Search This Blog

Friday, May 7, 2010

Mass confusion

We are getting an average of four new lambs a day at the high point of our lambing season. We must have over forty newborns by now. I think we are more than halfway through. I’ll be happy when we’re finished; it’s mass confusion in that lambing pen.
The order of the day now is shuffling sheep. We move the older lambs and their mothers out to the big kindergarten pen, and then finally out to pasture. The newest lambs get put in individual pens where they don’t have to compete and they can easily find their mother.
I haven’t had to bottle-feed much this year. I think that is largely due to the warmer weather. The lambs aren’t fighting the cold so they have more energy to get up and look for milk. Spring lambing is definitely the way to go. It beats winter lambing any day. Translation: sorry Rambo and Rambi – you are getting locked up from September to December again this year.

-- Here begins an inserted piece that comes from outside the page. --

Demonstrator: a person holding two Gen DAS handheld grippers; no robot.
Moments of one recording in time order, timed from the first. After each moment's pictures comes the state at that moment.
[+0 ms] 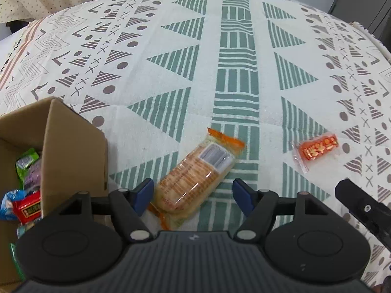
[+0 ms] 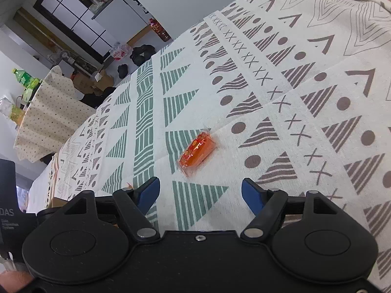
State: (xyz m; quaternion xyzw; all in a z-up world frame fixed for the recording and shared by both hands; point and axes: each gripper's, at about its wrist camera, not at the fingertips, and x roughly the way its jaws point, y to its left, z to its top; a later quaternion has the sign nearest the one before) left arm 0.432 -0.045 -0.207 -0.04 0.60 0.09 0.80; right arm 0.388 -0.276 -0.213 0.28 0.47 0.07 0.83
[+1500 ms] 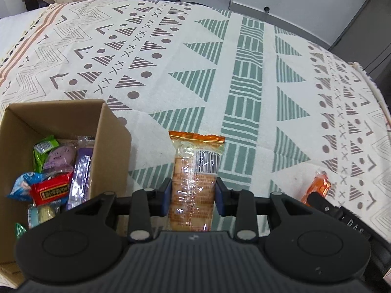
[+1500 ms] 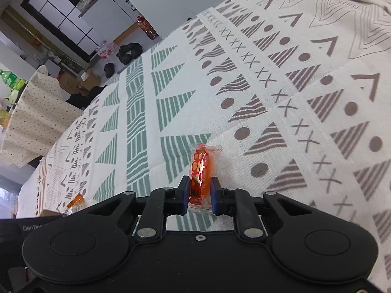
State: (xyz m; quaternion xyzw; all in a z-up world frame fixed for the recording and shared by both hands) left arm 0.415 -0.016 -0.159 -0.13 0.57 0.10 0.81; right arm 0.400 -0.261 -0.208 0.27 0.48 0.04 0.83
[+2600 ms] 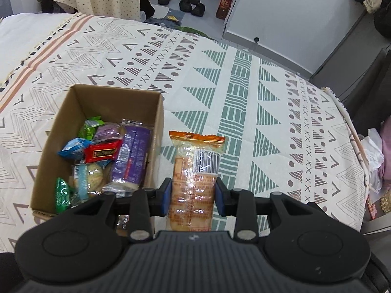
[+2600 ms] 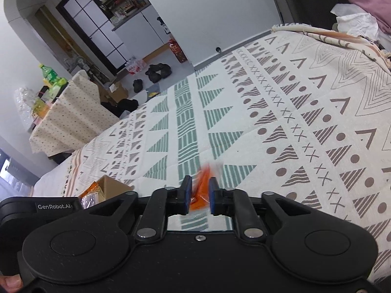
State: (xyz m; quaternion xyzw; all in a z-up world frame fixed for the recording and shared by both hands) left arm 0.306 0.010 -0.079 -0.17 0.50 0.08 0.84; right arm 0.297 -0.238 -0.116 0.24 0.41 0.08 0.88
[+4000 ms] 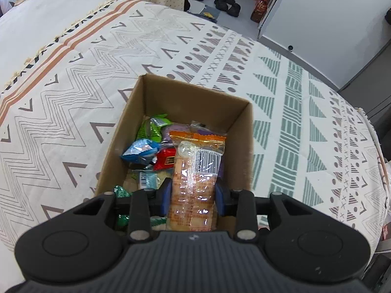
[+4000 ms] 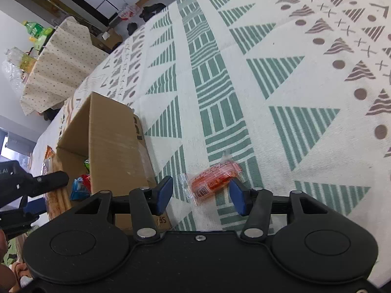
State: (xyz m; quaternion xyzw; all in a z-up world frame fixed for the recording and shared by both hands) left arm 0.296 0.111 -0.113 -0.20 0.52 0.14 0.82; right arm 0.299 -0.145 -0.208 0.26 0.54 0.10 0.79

The other day I came home from work to find the Farmer on the new roof of my porch, where he was laying shingles.
“Hey – two of your lambs escaped,” he remarked, rather nonchalantly I thought.
Funny how the animals are always “mine” when they misbehave. I donned farm boots and ran out to the barnyard, in the direction of the bleating. Sure enough, two little lambs were being chased around the water trough and hay feeders by Donkey and Misty. Several ewes were in hot pursuit.

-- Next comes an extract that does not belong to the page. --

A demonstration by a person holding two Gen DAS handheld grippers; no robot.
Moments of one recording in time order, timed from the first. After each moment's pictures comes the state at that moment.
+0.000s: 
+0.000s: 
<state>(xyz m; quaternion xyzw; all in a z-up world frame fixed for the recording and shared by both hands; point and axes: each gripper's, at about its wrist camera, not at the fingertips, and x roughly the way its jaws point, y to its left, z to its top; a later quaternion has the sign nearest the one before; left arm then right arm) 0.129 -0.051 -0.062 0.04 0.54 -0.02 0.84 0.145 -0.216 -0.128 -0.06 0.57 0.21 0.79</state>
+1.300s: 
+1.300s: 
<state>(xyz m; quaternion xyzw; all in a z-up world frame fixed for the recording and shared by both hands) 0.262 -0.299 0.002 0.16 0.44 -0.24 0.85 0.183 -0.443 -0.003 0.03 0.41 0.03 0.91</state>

I got in between the chasers and the chasees and herded the sheep into the barn. I pushed open the door to the lambing pen and watched as two lambs and four ewes jostled their way in. Then I let myself in and surveyed the group, which was now quiet. The lambs that had been running sniffed one hind end after another until they found mothers who would let them nurse. The other two ewes went straight for the feeders to nibble on green hay laced with molasses sweet feed.
“Hey – you don’t belong in here!” I declared, tapping their fat sides with my shepherdess hook. I opened the door and pushed them out. They bleated obscenities at me in passing.
I shored up the door so that no one else could escape, and let myself back out into the main barn. Just then, a snuffling and knickering in the corner caught my attention.
One of the more mature ewes had retreated to the darkest corner of the barn before giving birth to triplets. She was busily cleaning two of the babies with her tongue, darting from one to the other. Sadly, I noticed a third baby still in its birth sack on the ground. With gloved hands I pulled at the sack to free it but it had likely been born dead. The mother had already cleared its breathing passages. She had probably sensed that it was a still birth, and moved on to the live ones. But she kept returning to her third lamb, and licked and knickered at it in an attempt to rouse it back to life. I decided to barricade the little family in the corner with a fence for privacy. I put hay and water in there, and left them for an hour.
Eventually she followed me as I moved her two live lambs into the lambing pen. You can’t tell me that sheep don’t understand loss. The ewe knickered a farewell to her stillborn lamb and looked me right in the eye as I led her away from the birth site and into the pen with her two healthy babies.
Tomorrow we will leave the door to the large pen open, to allow the biggest lambs and their mothers to graze in the front field. The Farmer has already moved the cows out to the second field. They had to duck under the electric fence to get in there. How he convinced Big Betty to do that, I’ll never know. The man has secret powers.
All in all, things are looking pretty good by May 1 on the Fisher Farm.